» WHAT THE EXERCISE ASKS
Each line in the listing below that includes "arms" should be counted; give the total and nothing more.

- - -

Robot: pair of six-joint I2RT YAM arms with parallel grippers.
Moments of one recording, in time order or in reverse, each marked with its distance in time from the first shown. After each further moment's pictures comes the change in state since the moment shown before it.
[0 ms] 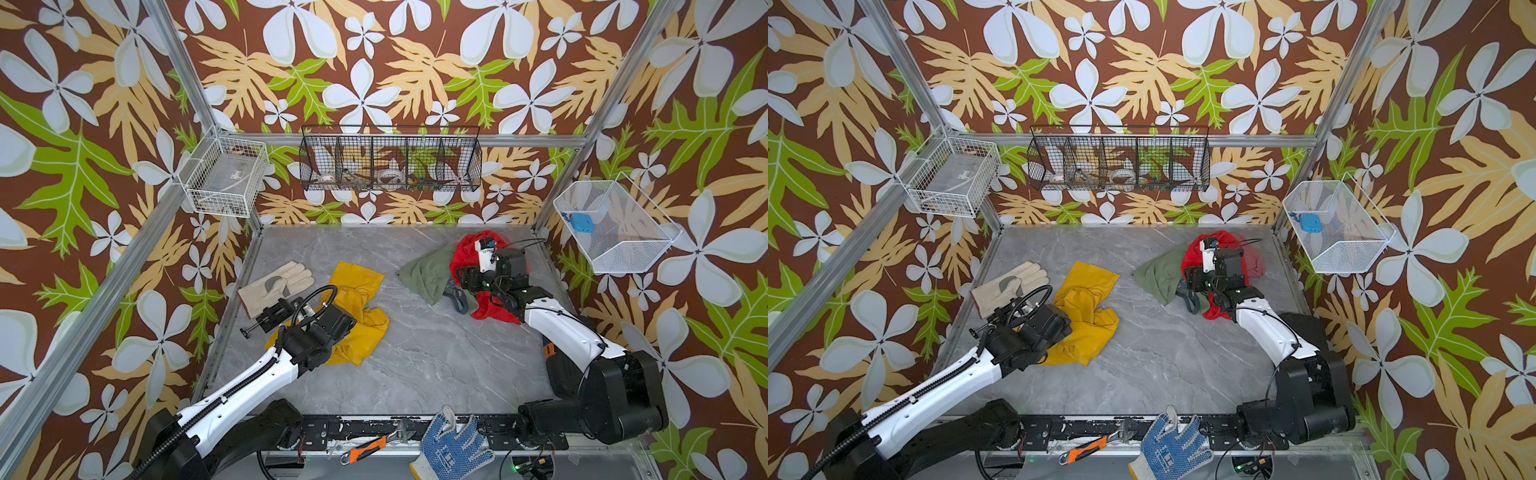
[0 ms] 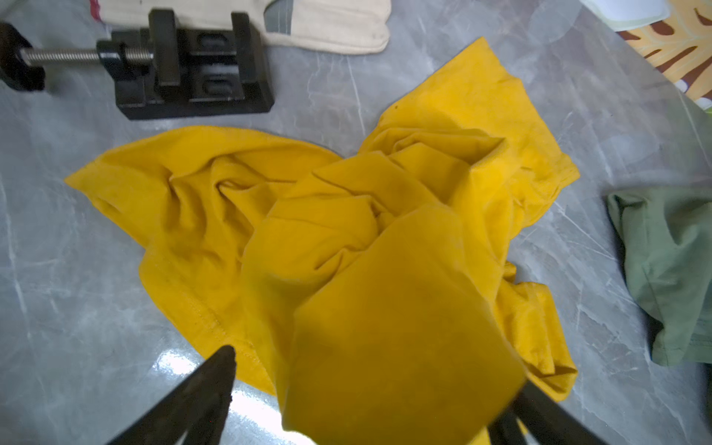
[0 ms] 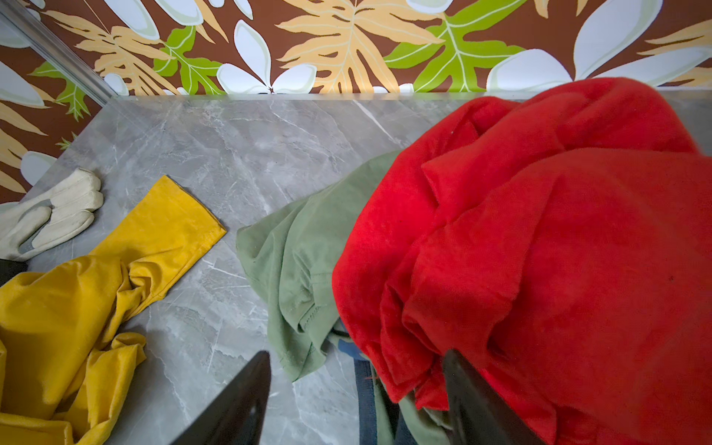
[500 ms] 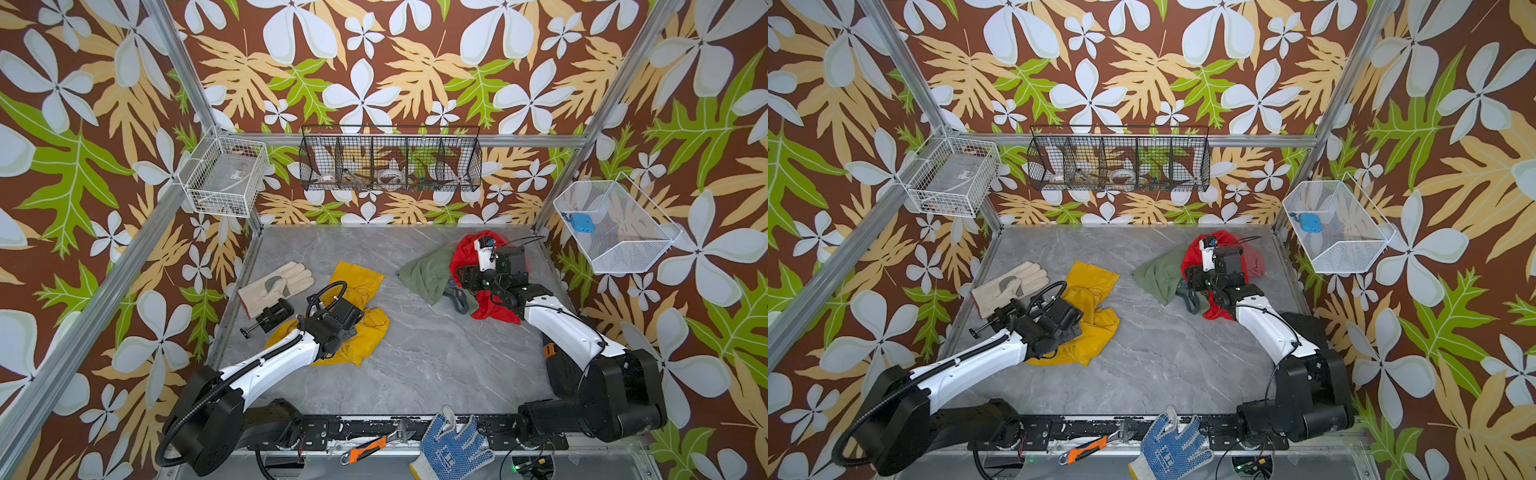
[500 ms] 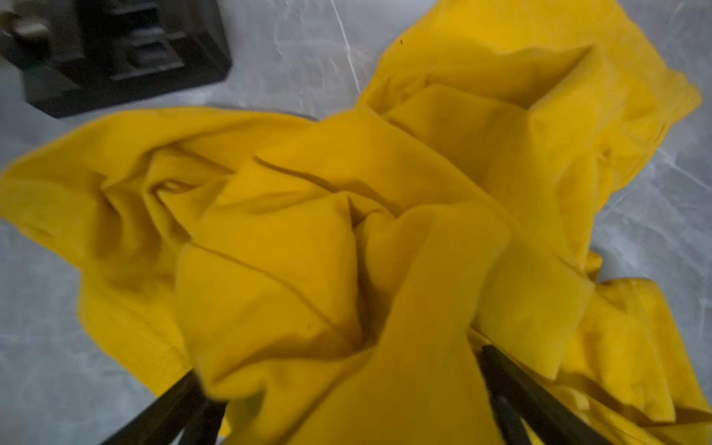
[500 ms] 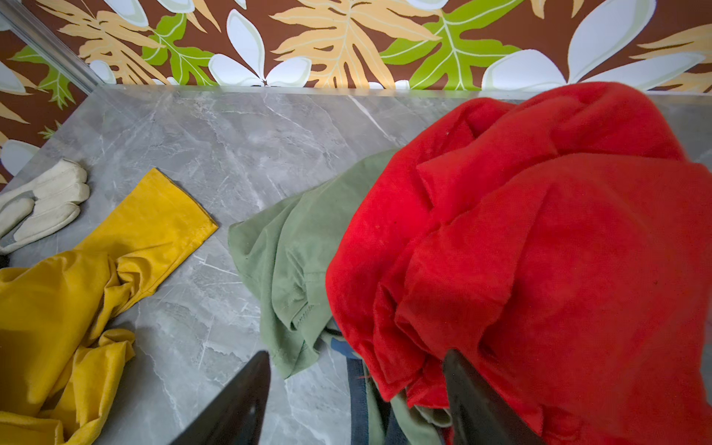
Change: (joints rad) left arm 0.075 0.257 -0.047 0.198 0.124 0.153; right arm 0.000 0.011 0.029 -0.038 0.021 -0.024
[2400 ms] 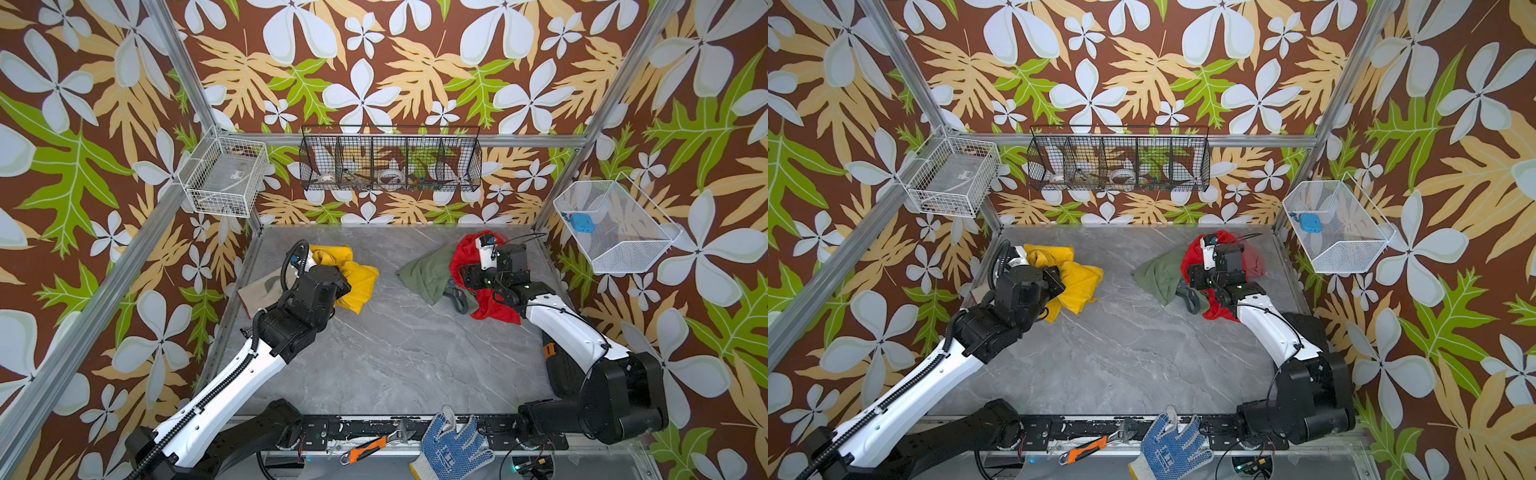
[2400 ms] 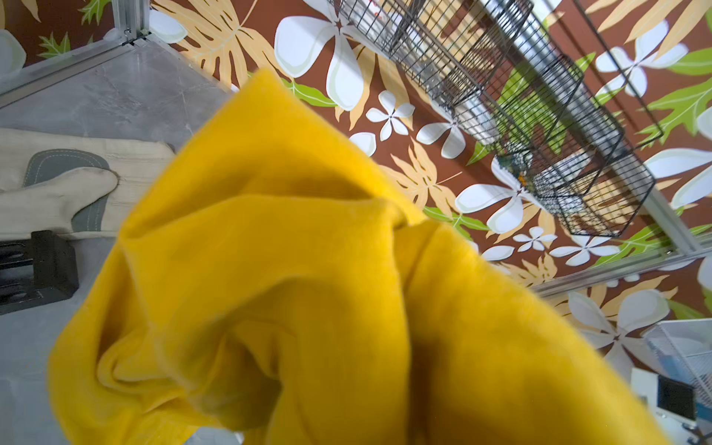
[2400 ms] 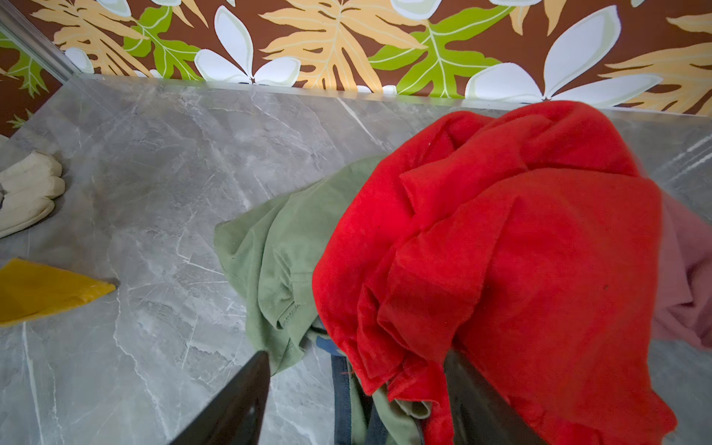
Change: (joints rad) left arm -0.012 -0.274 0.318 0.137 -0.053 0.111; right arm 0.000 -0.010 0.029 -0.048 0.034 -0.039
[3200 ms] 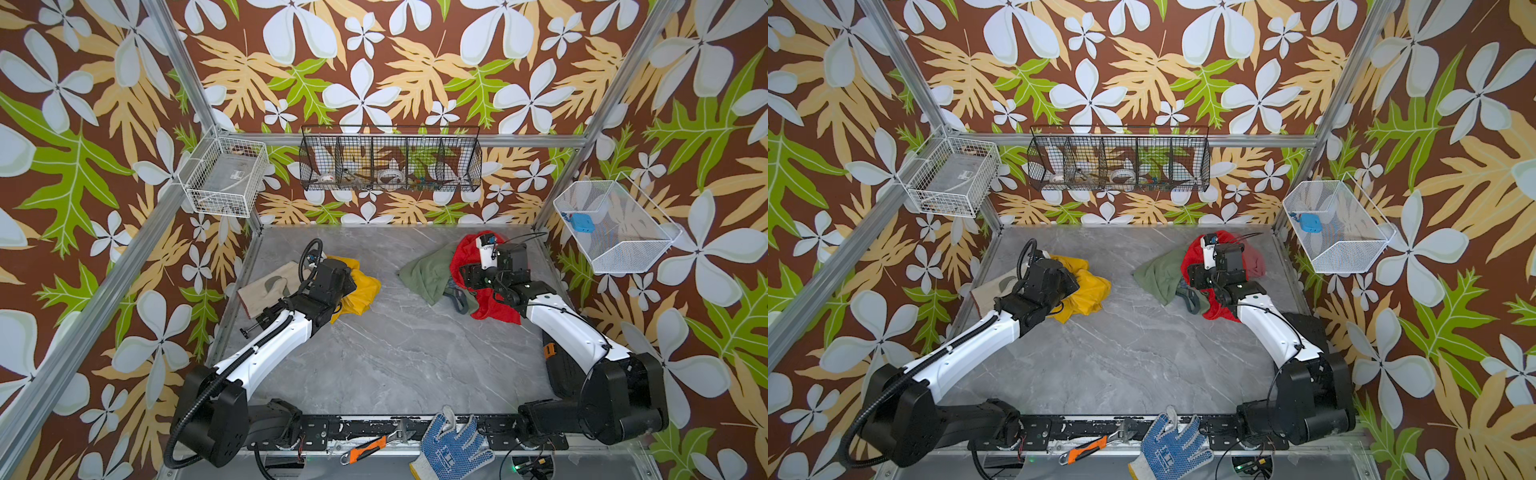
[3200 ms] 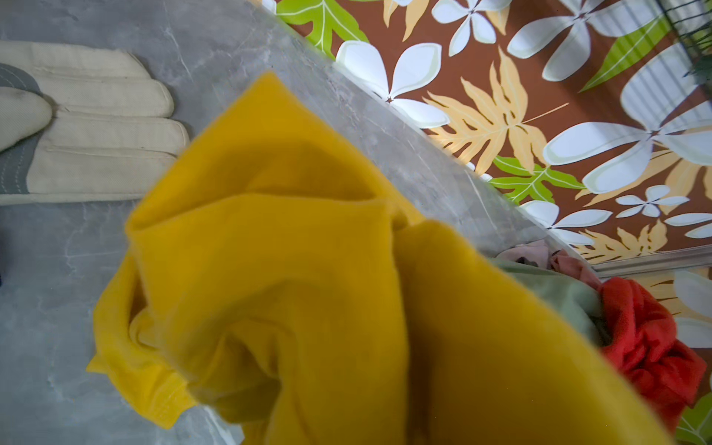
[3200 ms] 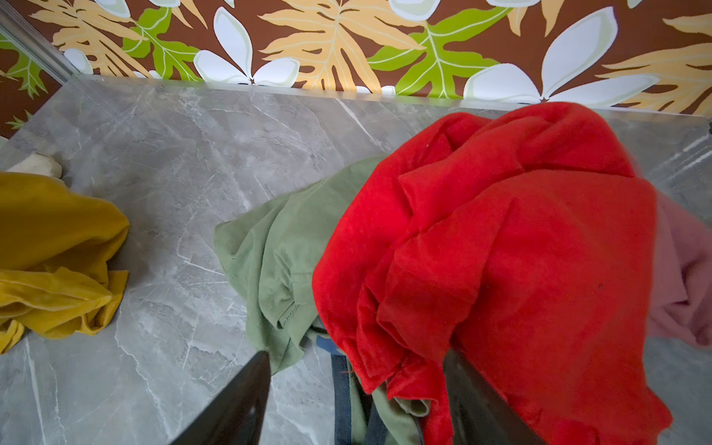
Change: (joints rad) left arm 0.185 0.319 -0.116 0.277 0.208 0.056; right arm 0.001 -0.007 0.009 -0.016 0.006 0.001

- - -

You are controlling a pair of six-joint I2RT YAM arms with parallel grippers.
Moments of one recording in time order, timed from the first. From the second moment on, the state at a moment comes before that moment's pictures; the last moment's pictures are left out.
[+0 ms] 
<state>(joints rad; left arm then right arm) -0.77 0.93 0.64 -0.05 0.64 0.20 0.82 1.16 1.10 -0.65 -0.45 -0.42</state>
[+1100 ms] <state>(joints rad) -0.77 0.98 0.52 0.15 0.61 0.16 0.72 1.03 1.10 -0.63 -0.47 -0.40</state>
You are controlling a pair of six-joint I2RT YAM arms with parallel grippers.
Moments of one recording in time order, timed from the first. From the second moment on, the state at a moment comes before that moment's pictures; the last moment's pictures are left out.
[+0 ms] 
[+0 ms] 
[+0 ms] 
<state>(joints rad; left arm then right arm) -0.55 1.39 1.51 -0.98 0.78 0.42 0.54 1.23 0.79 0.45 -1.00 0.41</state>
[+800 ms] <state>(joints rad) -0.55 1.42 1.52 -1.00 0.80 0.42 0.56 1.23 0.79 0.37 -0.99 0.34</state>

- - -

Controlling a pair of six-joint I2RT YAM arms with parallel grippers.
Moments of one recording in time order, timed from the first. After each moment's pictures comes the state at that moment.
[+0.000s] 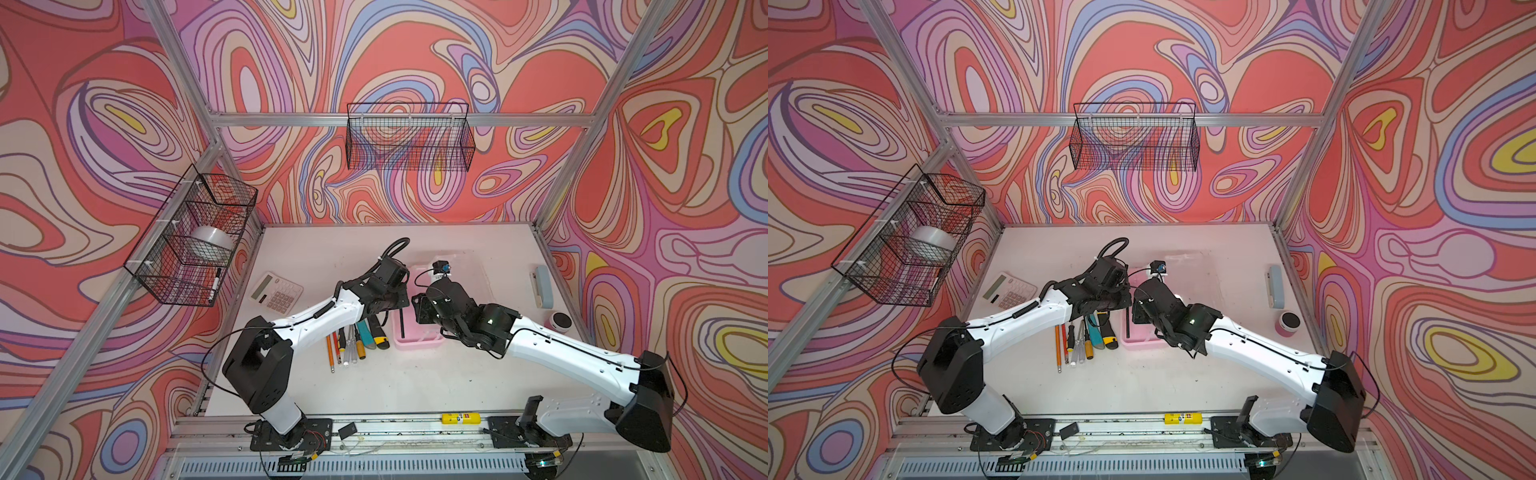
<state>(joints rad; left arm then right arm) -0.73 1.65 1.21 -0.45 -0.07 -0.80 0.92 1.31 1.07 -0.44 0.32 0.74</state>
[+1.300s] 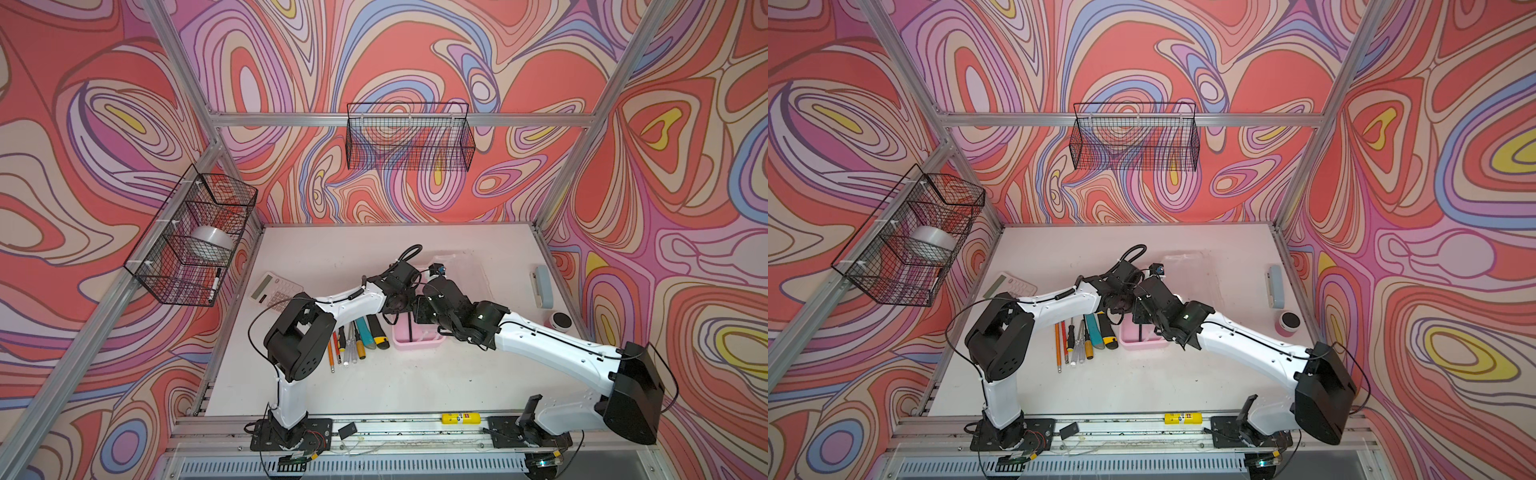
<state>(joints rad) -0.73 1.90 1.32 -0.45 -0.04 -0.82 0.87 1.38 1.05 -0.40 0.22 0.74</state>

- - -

» OUTPUT FOR THIS TASK
4